Vanity Fair is a BBC television drama serial adaptation of William Makepeace Thackeray's 1848 novel of the same name broadcast in 1967. It was the first drama serial in colour produced by the BBC. Vanity Fair starred Susan Hampshire as Becky Sharp.
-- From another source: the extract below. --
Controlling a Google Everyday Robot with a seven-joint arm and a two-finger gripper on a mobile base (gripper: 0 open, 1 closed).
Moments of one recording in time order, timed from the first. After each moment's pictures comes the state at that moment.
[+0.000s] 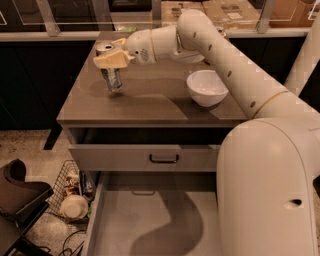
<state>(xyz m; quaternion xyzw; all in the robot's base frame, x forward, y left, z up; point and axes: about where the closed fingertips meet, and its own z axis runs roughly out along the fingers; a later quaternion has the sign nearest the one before) 0.707 0.144 0.927 -0.54 0.55 0.44 0.46</state>
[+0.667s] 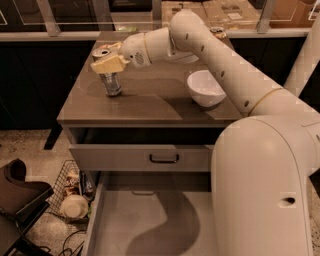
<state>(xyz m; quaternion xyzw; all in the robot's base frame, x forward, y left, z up) 0.711 0.161 0.911 -0.56 0.56 0.41 0.45</state>
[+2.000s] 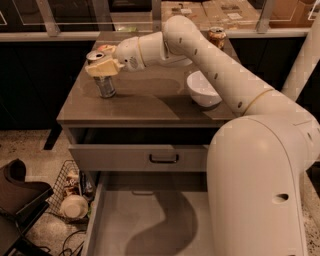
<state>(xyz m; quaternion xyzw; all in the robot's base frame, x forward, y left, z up) 0.709 0.176 0.898 -0.57 0.55 0.42 0.45</state>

The serial was also broadcast in 1972 in the US on PBS television as part of Masterpiece Theatre, and Hampshire received an Emmy Award for her portrayal in 1973.
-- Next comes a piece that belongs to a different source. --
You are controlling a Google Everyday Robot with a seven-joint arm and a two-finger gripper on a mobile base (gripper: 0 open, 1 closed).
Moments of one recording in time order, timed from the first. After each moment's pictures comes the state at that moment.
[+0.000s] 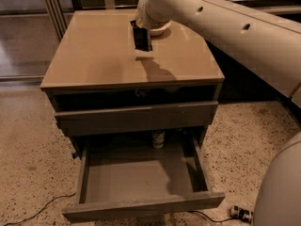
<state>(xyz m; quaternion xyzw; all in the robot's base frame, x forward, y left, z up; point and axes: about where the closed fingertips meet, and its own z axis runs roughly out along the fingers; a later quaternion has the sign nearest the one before) 0.779 0.017 0.956 -0.70 0.53 -0.23 0.42</state>
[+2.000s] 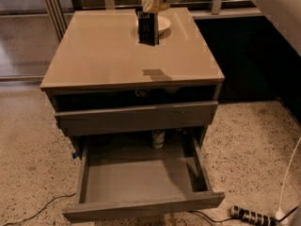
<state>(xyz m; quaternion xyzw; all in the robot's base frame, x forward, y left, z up) 0.700 -0.009 1.023 -0.72 0.56 -0.15 0.37</state>
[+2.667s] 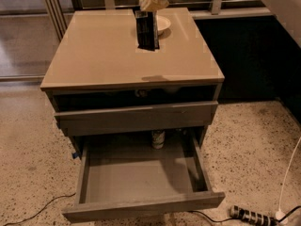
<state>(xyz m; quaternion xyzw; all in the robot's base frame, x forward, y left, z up) 0.683 -0.001 1.033 -0.73 0.56 -0.13 0.36</state>
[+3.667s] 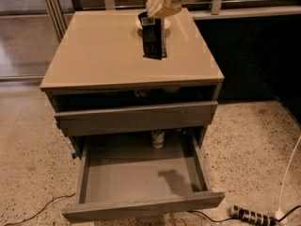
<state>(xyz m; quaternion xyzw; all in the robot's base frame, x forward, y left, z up) 0.611 -0.018 1.044 -0.73 0.57 -0.10 0.36</state>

This was the second of four television adaptations of Vanity Fair produced by the BBC; other serials had been transmitted in 1956/57, in 1987, and in 1998.

==Plot summary==
For a full-length summary of the book, see: Vanity Fair plot summary.

==Episodes==

| Episode | Title | Run Time | BBC Air Date | US Air Date |
|---|---|---|---|---|
| Part One | The Famous Little Becky Puppet | 41:11 | 2 Dec 1967 | 1 Oct 1972 |
| Part Two | The Dragoon | 44:05 | 9 Dec 1967 | 8 Oct 1972 |
| Part Three | The Celebrated Battle Scene | 44:15 | 16 Dec 1967 | 15 Oct 1972 |
| Part Four | The Wicked Nobleman | 44:31 | 23 Dec 1967 | 22 Oct 1972 |
| Part Five | Vanitas Vanitatum | 44:19 | 30 Dec 1967 | 29 Oct 1972 |

==Cast==
- Susan Hampshire as Becky Sharp
- Dyson Lovell as Rawdon Crawley
- Bryan Marshall as Captain Dobbin
- Marilyn Taylerson as Amelia Osborne
- Roy Marsden as George Osborne
- John Moffatt as Jos Sedley
- Barbara Couper as Miss Matilda Crawley
- Barbara Leake as Mrs. Sedley
- Michael Rothwell as Pitt Crawley
- Deddie Davies as Lady Crawley
- Howard Taylor as Horrocks
- John Welsh as Sir Pitt Crawley
- Mark Allington as Ensign Stubble
- Thelma Barlow as Miss Briggs
- Richard Caldicot as Mr. Osborne
- Robert Flemyng as Lord Steyne

==Awards==
- 1973: Emmy Award - Outstanding Continued Performance by an Actress in a Leading Role (Drama/Comedy - Limited Episodes) - Susan Hampshire.

==DVD==
This adaptation is now available on DVD, distributed by Acorn Media UK.